# WORK REQUIRED
The exercise asks for every line of the data to be reproduced exactly.

Extracted records:
_ _ _

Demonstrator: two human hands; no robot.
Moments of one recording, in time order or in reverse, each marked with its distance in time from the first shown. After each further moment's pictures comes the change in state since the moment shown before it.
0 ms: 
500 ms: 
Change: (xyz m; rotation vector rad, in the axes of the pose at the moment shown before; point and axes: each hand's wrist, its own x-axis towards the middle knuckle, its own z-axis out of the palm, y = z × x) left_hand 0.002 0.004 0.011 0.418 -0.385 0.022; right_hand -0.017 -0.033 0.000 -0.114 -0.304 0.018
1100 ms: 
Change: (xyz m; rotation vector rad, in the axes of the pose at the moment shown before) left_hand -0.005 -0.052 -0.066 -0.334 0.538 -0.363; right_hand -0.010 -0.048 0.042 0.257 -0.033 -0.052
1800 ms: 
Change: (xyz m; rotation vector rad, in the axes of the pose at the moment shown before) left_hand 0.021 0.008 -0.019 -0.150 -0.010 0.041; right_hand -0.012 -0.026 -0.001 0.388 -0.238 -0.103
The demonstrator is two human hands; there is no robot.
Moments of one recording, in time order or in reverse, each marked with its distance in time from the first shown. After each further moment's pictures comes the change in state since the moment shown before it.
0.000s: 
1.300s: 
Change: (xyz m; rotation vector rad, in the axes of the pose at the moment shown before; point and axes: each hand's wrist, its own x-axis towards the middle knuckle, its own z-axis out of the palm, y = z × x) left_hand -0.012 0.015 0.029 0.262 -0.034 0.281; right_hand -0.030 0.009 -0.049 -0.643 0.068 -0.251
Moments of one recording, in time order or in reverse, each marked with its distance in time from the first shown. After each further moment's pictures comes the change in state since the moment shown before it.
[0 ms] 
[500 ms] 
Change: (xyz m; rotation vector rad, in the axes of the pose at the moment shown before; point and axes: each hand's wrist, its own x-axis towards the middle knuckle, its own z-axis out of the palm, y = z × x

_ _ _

# SOLUTION
Demonstrator: two human hands; no robot.
Moments of one recording, in time order or in reverse, each marked with its distance in time from the first shown. After each further moment's pictures comes the change in state since the moment shown before it.
0 ms: 
500 ms: 
Change: (xyz m; rotation vector rad, in the axes of the pose at the moment shown before; point and axes: each hand's wrist, its own x-axis towards the middle knuckle, its own z-axis out of the palm, y = z × x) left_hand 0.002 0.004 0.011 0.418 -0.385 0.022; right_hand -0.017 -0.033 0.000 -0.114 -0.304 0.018
1100 ms: 
Change: (xyz m; rotation vector rad, in the axes of the pose at the moment shown before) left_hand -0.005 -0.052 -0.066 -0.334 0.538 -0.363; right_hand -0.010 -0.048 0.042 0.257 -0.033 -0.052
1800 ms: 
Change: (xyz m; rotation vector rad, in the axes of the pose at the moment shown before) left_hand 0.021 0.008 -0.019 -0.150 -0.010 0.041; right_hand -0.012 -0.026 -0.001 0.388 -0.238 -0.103
The demonstrator is two human hands; there is no robot.
Moments of one recording, in time order or in reverse, each marked with its distance in time from the first shown. After each further moment's pictures comes the change in state since the moment shown before it.
0.000s: 
1.300s: 
Change: (xyz m; rotation vector rad, in the axes of the pose at the moment shown before; point and axes: each hand's wrist, its own x-axis towards the middle knuckle, its own z-axis out of the palm, y = z × x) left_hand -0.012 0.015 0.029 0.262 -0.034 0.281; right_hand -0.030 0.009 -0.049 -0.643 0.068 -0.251
Moments of one recording, in time order or in reverse, each marked with its distance in time from the first shown. After each further moment's pictures comes the change in state since the moment shown before it.
[0 ms] 
[500 ms] 
Change: (xyz m; rotation vector rad, in the axes of the pose at the moment shown before; point and axes: each hand's wrist, its own x-axis towards the middle knuckle, its own z-axis out of the palm, y = z × x

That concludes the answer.